Assigned task:
Print the listing below exactly as written.

Data shown:

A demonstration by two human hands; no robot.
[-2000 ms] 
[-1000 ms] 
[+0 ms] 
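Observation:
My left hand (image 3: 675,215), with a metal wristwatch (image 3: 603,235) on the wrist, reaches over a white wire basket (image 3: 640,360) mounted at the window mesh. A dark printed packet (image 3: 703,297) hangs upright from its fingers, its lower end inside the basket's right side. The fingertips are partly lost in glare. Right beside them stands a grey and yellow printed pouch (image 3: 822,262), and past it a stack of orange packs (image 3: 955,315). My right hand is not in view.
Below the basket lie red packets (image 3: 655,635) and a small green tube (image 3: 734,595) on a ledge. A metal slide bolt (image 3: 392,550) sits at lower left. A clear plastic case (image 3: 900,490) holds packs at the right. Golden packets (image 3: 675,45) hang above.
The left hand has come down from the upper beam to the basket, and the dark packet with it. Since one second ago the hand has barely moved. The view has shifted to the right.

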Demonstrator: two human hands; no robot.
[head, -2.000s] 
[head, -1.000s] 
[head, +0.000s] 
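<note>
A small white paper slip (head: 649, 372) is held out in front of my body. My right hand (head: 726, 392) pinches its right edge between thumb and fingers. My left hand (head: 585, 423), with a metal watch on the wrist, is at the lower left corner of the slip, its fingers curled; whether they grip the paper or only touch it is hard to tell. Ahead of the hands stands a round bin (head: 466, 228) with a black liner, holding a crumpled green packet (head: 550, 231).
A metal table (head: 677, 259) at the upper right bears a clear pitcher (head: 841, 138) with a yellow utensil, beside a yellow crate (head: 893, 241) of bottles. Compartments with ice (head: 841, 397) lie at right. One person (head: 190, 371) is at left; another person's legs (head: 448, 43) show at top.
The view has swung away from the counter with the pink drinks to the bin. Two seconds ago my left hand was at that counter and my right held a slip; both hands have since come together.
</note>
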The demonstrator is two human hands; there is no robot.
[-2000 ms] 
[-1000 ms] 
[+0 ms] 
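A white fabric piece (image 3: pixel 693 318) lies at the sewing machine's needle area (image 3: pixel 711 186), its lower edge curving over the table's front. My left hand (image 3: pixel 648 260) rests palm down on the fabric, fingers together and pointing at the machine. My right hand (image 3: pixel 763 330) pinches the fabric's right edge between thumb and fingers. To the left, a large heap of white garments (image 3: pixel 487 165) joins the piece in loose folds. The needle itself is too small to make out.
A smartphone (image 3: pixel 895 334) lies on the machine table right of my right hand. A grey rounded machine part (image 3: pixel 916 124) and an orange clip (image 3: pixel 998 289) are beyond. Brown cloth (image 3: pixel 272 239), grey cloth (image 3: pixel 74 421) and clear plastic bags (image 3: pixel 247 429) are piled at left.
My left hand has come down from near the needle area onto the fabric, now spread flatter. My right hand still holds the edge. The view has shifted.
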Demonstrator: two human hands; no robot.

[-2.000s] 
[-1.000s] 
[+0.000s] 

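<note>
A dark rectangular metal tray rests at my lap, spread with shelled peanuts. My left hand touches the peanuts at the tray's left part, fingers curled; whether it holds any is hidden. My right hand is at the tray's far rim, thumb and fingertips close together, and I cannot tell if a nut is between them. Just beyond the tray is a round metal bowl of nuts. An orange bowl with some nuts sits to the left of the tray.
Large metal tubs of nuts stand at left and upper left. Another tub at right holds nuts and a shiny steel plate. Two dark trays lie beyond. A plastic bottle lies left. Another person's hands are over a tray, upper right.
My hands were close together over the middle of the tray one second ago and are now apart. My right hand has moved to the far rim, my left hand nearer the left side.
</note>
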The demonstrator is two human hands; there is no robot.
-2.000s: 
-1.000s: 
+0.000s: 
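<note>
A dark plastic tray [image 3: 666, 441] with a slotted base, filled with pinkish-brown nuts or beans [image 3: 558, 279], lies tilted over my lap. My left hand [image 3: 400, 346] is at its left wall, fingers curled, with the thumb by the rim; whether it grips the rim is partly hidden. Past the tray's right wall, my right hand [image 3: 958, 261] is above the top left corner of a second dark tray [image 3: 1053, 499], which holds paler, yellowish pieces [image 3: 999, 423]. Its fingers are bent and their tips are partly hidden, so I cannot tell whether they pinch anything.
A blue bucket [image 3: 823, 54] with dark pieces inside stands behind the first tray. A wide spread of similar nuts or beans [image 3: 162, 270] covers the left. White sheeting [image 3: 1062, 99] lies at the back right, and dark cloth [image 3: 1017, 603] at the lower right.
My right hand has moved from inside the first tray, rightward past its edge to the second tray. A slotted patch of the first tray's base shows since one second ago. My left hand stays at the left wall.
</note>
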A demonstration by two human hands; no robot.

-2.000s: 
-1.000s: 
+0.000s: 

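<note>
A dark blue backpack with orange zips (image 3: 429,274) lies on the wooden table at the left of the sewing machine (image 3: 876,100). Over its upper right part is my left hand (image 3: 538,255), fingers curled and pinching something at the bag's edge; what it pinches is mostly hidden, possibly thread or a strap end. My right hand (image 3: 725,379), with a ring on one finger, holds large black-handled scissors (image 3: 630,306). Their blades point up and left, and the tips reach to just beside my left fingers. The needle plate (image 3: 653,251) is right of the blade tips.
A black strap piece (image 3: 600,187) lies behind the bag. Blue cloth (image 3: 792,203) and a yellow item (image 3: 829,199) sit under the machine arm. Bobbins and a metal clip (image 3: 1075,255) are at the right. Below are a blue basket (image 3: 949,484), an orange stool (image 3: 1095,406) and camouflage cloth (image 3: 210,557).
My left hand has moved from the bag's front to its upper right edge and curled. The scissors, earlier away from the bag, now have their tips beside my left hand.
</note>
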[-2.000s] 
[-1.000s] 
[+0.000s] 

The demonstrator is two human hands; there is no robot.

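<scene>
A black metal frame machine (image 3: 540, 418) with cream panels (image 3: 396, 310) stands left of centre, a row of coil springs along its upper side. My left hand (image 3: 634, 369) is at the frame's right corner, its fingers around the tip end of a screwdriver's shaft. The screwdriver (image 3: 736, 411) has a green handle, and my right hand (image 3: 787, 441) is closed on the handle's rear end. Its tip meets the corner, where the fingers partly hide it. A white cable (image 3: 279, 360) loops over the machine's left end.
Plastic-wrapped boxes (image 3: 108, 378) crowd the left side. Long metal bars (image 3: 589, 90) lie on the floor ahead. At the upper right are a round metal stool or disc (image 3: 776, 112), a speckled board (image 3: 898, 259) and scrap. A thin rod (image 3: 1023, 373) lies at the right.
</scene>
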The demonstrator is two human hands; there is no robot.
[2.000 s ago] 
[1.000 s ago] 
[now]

Exercise response:
A demonstration by two human hands; no robot.
[-2000 ms] 
[-1000 ms] 
[+0 ms] 
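Observation:
My left hand (image 3: 675,215), with a metal wristwatch (image 3: 603,235) on the wrist, reaches over a white wire basket (image 3: 640,360) mounted at the window mesh. A dark printed packet (image 3: 703,297) hangs upright from its fingers, its lower end inside the basket's right side. The fingertips are partly lost in glare. Right beside them stands a grey and yellow printed pouch (image 3: 822,262), and past it a stack of orange packs (image 3: 955,315). My right hand is not in view.
Below the basket lie red packets (image 3: 655,635) and a small green tube (image 3: 734,595) on a ledge. A metal slide bolt (image 3: 392,550) sits at lower left. A clear plastic case (image 3: 900,490) holds packs at the right. Golden packets (image 3: 675,45) hang above.
The left hand has come down from the upper beam to the basket, and the dark packet with it. Since one second ago the hand has barely moved. The view has shifted to the right.
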
Demonstrator: two human hands; no robot.
[head, -2.000s] 
[head, -1.000s] 
[head, +0.000s] 
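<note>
A small white paper slip (head: 649, 372) is held out in front of my body. My right hand (head: 726, 392) pinches its right edge between thumb and fingers. My left hand (head: 585, 423), with a metal watch on the wrist, is at the lower left corner of the slip, its fingers curled; whether they grip the paper or only touch it is hard to tell. Ahead of the hands stands a round bin (head: 466, 228) with a black liner, holding a crumpled green packet (head: 550, 231).
A metal table (head: 677, 259) at the upper right bears a clear pitcher (head: 841, 138) with a yellow utensil, beside a yellow crate (head: 893, 241) of bottles. Compartments with ice (head: 841, 397) lie at right. One person (head: 190, 371) is at left; another person's legs (head: 448, 43) show at top.
The view has swung away from the counter with the pink drinks to the bin. Two seconds ago my left hand was at that counter and my right held a slip; both hands have since come together.
</note>
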The demonstrator is two human hands; there is no robot.
[-2000 ms] 
[-1000 ms] 
[+0 ms] 
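A white fabric piece (image 3: pixel 693 318) lies at the sewing machine's needle area (image 3: pixel 711 186), its lower edge curving over the table's front. My left hand (image 3: pixel 648 260) rests palm down on the fabric, fingers together and pointing at the machine. My right hand (image 3: pixel 763 330) pinches the fabric's right edge between thumb and fingers. To the left, a large heap of white garments (image 3: pixel 487 165) joins the piece in loose folds. The needle itself is too small to make out.
A smartphone (image 3: pixel 895 334) lies on the machine table right of my right hand. A grey rounded machine part (image 3: pixel 916 124) and an orange clip (image 3: pixel 998 289) are beyond. Brown cloth (image 3: pixel 272 239), grey cloth (image 3: pixel 74 421) and clear plastic bags (image 3: pixel 247 429) are piled at left.
My left hand has come down from near the needle area onto the fabric, now spread flatter. My right hand still holds the edge. The view has shifted.
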Demonstrator: two human hands; no robot.

[-2.000s] 
[-1.000s] 
[+0.000s] 

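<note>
A dark rectangular metal tray rests at my lap, spread with shelled peanuts. My left hand touches the peanuts at the tray's left part, fingers curled; whether it holds any is hidden. My right hand is at the tray's far rim, thumb and fingertips close together, and I cannot tell if a nut is between them. Just beyond the tray is a round metal bowl of nuts. An orange bowl with some nuts sits to the left of the tray.
Large metal tubs of nuts stand at left and upper left. Another tub at right holds nuts and a shiny steel plate. Two dark trays lie beyond. A plastic bottle lies left. Another person's hands are over a tray, upper right.
My hands were close together over the middle of the tray one second ago and are now apart. My right hand has moved to the far rim, my left hand nearer the left side.
</note>
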The demonstrator is two human hands; there is no robot.
-2.000s: 
-1.000s: 
+0.000s: 
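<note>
A dark plastic tray [image 3: 666, 441] with a slotted base, filled with pinkish-brown nuts or beans [image 3: 558, 279], lies tilted over my lap. My left hand [image 3: 400, 346] is at its left wall, fingers curled, with the thumb by the rim; whether it grips the rim is partly hidden. Past the tray's right wall, my right hand [image 3: 958, 261] is above the top left corner of a second dark tray [image 3: 1053, 499], which holds paler, yellowish pieces [image 3: 999, 423]. Its fingers are bent and their tips are partly hidden, so I cannot tell whether they pinch anything.
A blue bucket [image 3: 823, 54] with dark pieces inside stands behind the first tray. A wide spread of similar nuts or beans [image 3: 162, 270] covers the left. White sheeting [image 3: 1062, 99] lies at the back right, and dark cloth [image 3: 1017, 603] at the lower right.
My right hand has moved from inside the first tray, rightward past its edge to the second tray. A slotted patch of the first tray's base shows since one second ago. My left hand stays at the left wall.
</note>
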A demonstration by two human hands; no robot.

-2.000s: 
-1.000s: 
+0.000s: 

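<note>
A dark blue backpack with orange zips (image 3: 429,274) lies on the wooden table at the left of the sewing machine (image 3: 876,100). Over its upper right part is my left hand (image 3: 538,255), fingers curled and pinching something at the bag's edge; what it pinches is mostly hidden, possibly thread or a strap end. My right hand (image 3: 725,379), with a ring on one finger, holds large black-handled scissors (image 3: 630,306). Their blades point up and left, and the tips reach to just beside my left fingers. The needle plate (image 3: 653,251) is right of the blade tips.
A black strap piece (image 3: 600,187) lies behind the bag. Blue cloth (image 3: 792,203) and a yellow item (image 3: 829,199) sit under the machine arm. Bobbins and a metal clip (image 3: 1075,255) are at the right. Below are a blue basket (image 3: 949,484), an orange stool (image 3: 1095,406) and camouflage cloth (image 3: 210,557).
My left hand has moved from the bag's front to its upper right edge and curled. The scissors, earlier away from the bag, now have their tips beside my left hand.
</note>
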[-2.000s] 
[-1.000s] 
[+0.000s] 

The demonstrator is two human hands; there is no robot.

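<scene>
A black metal frame machine (image 3: 540, 418) with cream panels (image 3: 396, 310) stands left of centre, a row of coil springs along its upper side. My left hand (image 3: 634, 369) is at the frame's right corner, its fingers around the tip end of a screwdriver's shaft. The screwdriver (image 3: 736, 411) has a green handle, and my right hand (image 3: 787, 441) is closed on the handle's rear end. Its tip meets the corner, where the fingers partly hide it. A white cable (image 3: 279, 360) loops over the machine's left end.
Plastic-wrapped boxes (image 3: 108, 378) crowd the left side. Long metal bars (image 3: 589, 90) lie on the floor ahead. At the upper right are a round metal stool or disc (image 3: 776, 112), a speckled board (image 3: 898, 259) and scrap. A thin rod (image 3: 1023, 373) lies at the right.
</scene>
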The demonstrator is two human hands; there is no robot.
[2.000 s ago] 
[1.000 s ago] 
[now]

No further output is given for this exercise.